Only lines with the word "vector" belong in the answer; copy them from the records below.

* * * *

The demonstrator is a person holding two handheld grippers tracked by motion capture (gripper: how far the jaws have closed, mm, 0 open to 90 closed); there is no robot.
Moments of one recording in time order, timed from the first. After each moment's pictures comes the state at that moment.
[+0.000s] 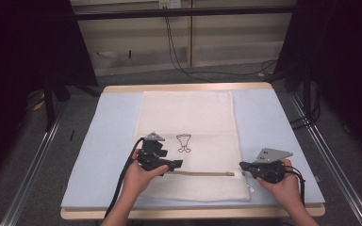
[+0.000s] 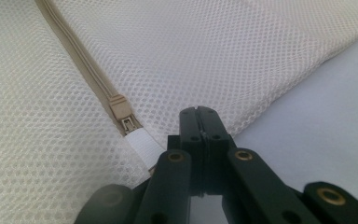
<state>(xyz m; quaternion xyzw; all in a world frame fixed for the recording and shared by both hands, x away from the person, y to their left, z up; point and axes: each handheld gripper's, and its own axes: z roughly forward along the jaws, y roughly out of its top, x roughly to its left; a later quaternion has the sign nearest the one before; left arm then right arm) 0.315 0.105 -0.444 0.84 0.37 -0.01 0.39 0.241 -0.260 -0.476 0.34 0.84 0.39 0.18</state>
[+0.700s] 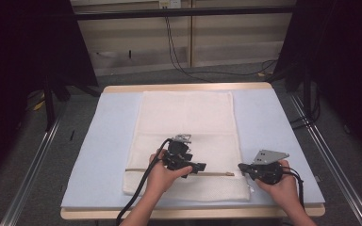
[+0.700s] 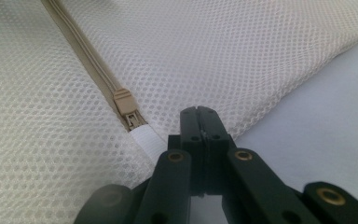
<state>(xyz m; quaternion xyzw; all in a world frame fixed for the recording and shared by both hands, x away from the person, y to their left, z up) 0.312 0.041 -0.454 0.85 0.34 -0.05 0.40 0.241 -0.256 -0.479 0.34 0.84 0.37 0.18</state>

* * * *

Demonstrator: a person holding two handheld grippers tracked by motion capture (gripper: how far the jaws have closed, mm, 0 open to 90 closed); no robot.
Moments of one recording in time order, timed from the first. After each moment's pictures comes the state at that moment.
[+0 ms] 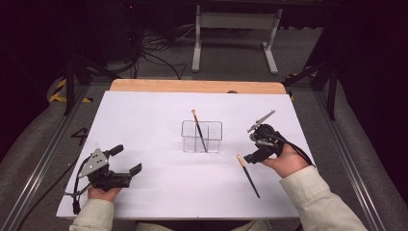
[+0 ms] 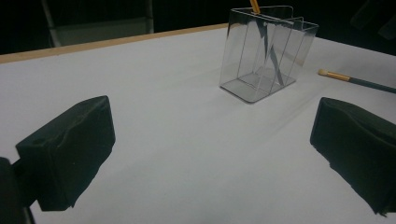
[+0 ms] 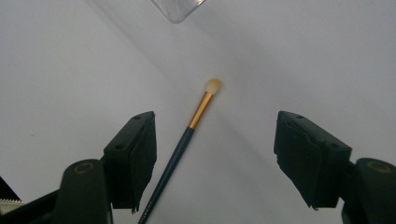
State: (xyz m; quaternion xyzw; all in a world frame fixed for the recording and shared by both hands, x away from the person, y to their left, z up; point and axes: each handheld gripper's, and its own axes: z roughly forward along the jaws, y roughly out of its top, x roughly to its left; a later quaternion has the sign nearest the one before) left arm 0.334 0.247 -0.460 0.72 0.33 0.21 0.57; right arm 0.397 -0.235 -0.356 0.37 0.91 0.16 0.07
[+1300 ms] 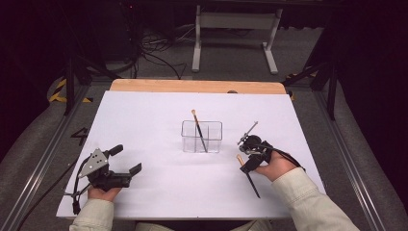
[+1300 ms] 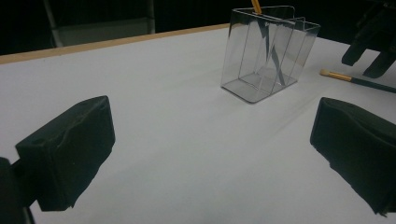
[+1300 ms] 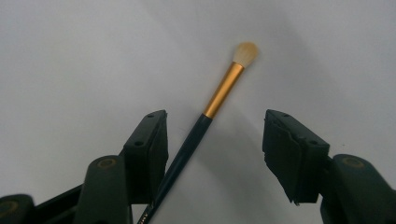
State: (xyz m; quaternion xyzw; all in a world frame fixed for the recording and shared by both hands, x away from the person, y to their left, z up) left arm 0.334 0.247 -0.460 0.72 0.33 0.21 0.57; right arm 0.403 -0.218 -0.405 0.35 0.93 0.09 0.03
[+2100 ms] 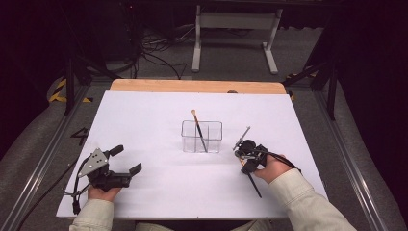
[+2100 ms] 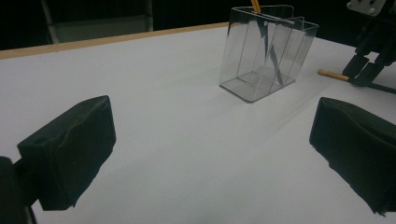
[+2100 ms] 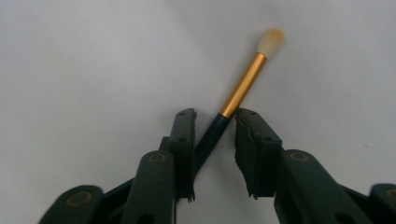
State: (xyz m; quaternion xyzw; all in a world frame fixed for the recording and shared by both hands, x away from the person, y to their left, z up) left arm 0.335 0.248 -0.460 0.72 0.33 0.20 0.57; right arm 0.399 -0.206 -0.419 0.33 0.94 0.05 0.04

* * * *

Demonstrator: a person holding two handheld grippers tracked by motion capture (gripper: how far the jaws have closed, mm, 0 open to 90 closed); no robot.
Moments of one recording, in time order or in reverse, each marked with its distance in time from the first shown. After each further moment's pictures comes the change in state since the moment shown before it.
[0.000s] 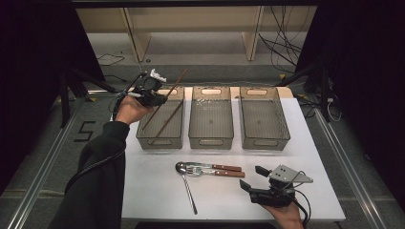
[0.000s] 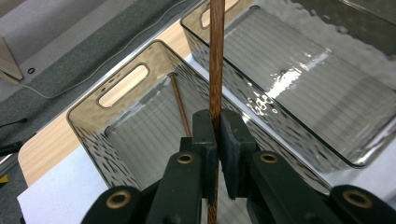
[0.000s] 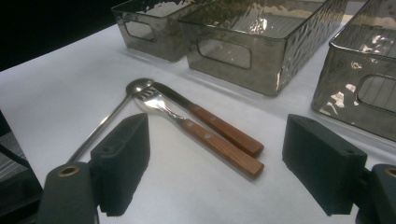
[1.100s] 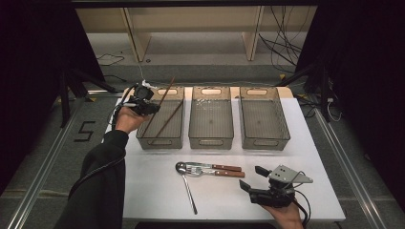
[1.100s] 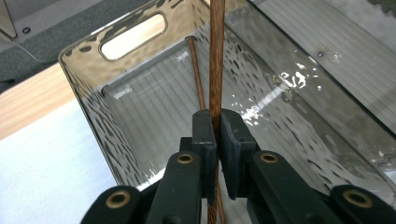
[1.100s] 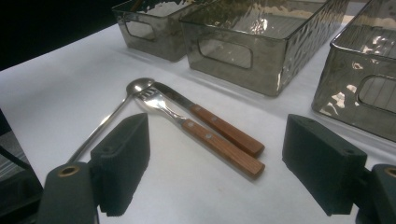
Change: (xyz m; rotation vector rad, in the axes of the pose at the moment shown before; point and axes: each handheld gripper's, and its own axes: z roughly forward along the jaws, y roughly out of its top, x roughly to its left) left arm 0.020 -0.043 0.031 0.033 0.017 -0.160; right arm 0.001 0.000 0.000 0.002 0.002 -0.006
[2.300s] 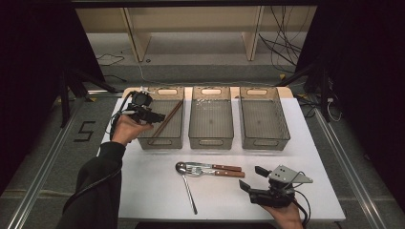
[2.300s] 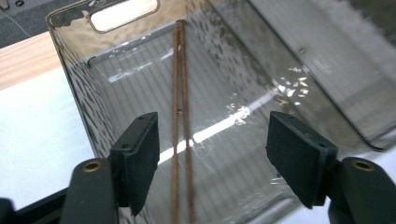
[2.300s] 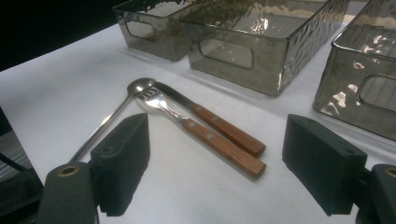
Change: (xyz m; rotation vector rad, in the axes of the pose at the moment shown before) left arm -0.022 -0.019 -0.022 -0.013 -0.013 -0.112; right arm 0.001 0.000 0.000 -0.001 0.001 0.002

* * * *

### RESULT
Change: (xyz m; rotation vector rad, in the axes of the pose at the moment shown before; point and axes: each handheld gripper's, and its own axes: z roughly forward along the jaws, y roughly out of its top, x roughly to its left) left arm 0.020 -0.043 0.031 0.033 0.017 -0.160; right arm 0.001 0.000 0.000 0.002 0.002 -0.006
Change: (xyz m; rotation vector rad, in the axes of the pose at the moment shown before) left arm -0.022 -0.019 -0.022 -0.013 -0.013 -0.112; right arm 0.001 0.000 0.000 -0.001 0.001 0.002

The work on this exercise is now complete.